_Problem requirements_. Set down, exactly and with no pictures, the line that contains "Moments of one" and all lines after it in the listing.

_Dataset content_.
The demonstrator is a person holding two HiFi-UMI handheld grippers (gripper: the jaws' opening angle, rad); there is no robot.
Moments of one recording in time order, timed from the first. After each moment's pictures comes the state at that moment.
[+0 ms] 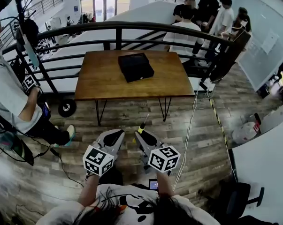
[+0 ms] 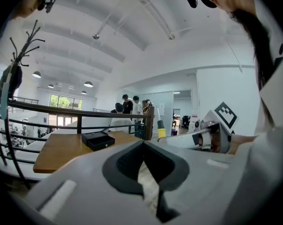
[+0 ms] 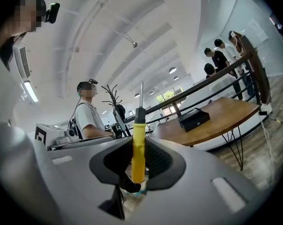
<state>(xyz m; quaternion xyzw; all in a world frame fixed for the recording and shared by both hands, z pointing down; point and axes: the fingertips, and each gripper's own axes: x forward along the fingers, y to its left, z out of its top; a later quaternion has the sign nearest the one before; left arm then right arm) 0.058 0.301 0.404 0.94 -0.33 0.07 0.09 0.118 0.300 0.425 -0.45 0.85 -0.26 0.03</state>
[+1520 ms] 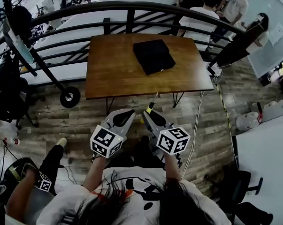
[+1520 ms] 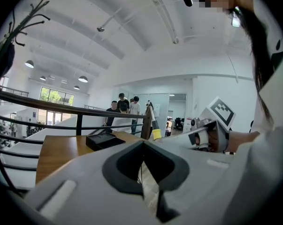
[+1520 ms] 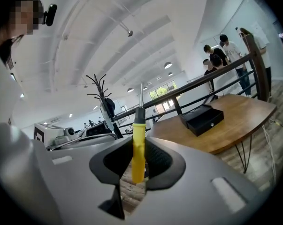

_Your solution_.
Moments of one recording in time order, timed from the first. After each moment's pictures comes the state at that moment.
[+0 ms] 
[+0 ms] 
[+0 ms] 
<state>(xyz m; quaternion xyzw; all in a world frame fixed for the recording and shared by both hands, z pointing down; point and axes: the fingertips, and each gripper's own axes: x forward along the fingers, y to its left, z out of its top; a later quaternion has the sign nearest the one before; left arm then right arm) 0.058 0.301 0.404 0.94 -0.33 0.07 0.09 0.118 0.300 0.425 -0.45 0.85 -0.26 0.03</state>
[+1520 ms] 
[+1520 ms] 
[+1520 ms] 

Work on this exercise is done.